Dataset entries
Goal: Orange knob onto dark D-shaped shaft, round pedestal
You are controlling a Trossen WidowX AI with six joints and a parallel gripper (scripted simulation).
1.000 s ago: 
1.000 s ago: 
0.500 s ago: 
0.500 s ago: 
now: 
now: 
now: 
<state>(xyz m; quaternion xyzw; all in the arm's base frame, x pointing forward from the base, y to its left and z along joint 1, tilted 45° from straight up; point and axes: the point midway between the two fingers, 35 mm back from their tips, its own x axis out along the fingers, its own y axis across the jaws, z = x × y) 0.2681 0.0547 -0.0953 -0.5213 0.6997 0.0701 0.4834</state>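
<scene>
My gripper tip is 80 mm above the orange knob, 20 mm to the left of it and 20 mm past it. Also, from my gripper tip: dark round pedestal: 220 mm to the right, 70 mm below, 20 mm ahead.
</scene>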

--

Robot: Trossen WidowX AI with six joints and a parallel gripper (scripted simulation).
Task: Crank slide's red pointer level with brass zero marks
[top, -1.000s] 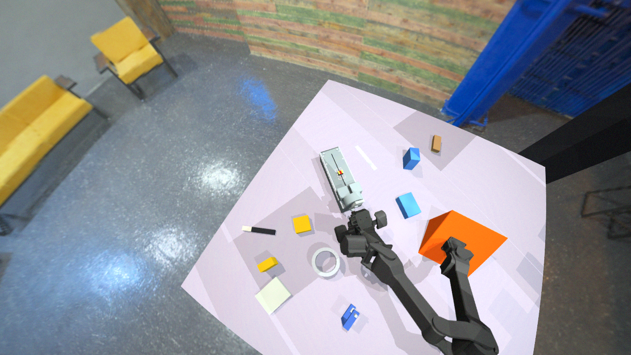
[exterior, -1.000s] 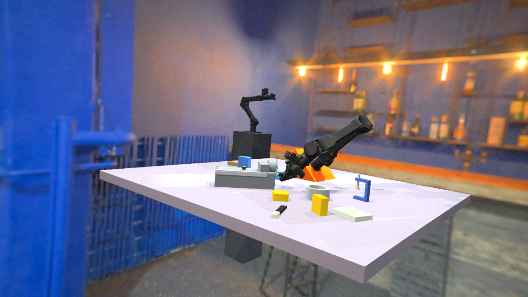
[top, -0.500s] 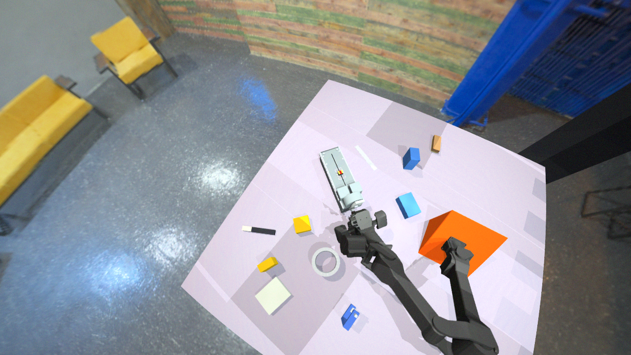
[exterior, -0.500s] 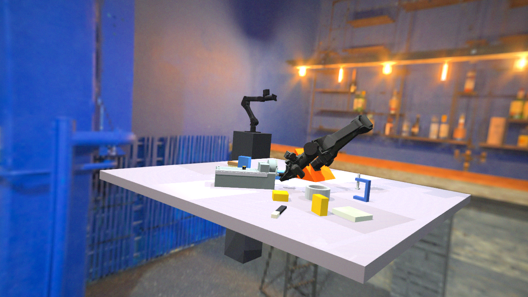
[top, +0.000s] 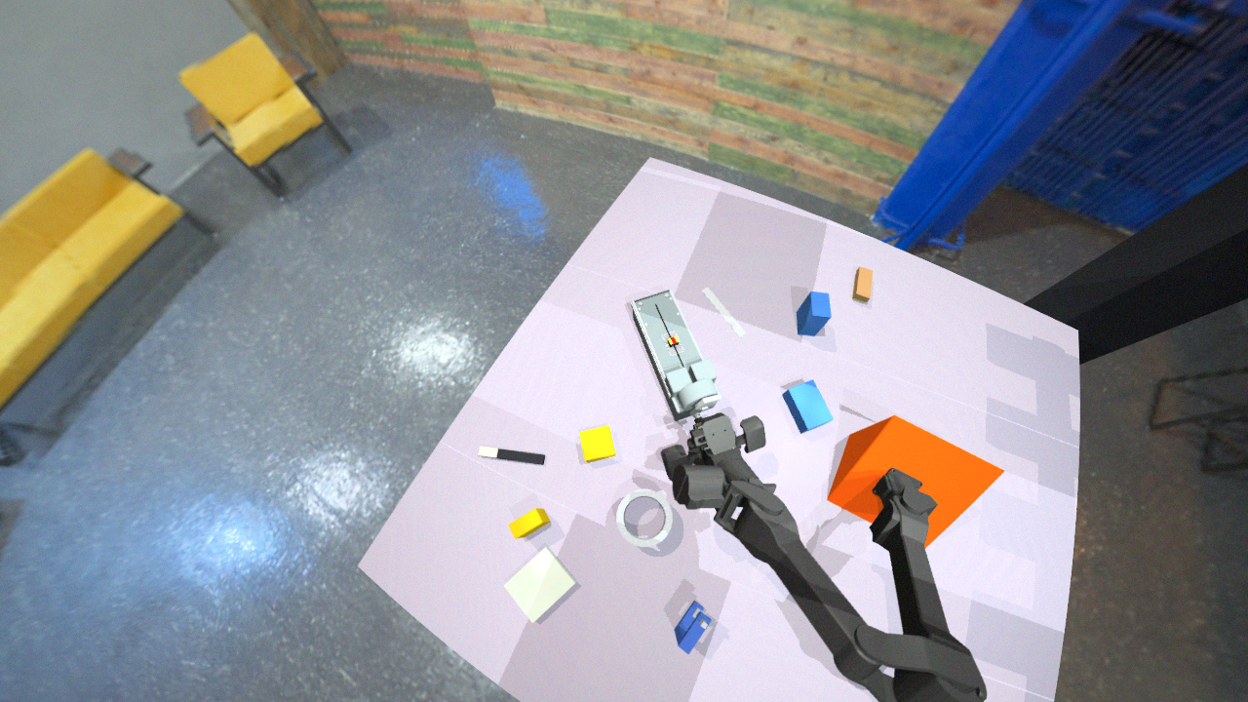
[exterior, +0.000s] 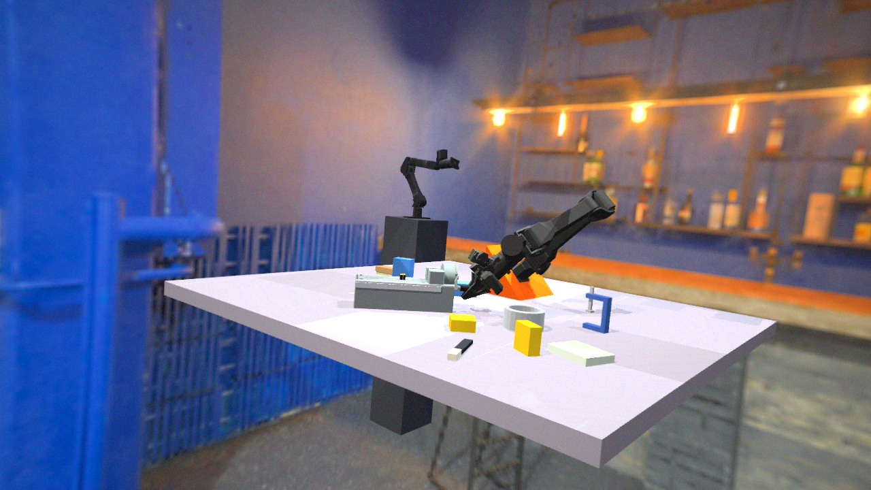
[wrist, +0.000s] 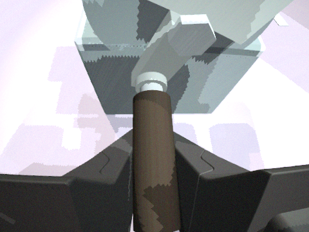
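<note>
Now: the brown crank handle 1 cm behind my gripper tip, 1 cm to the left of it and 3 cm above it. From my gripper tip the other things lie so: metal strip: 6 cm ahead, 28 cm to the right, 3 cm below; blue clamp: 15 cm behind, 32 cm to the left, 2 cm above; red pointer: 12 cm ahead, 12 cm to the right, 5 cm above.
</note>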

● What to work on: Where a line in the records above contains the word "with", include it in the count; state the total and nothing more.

● Result for this task: 3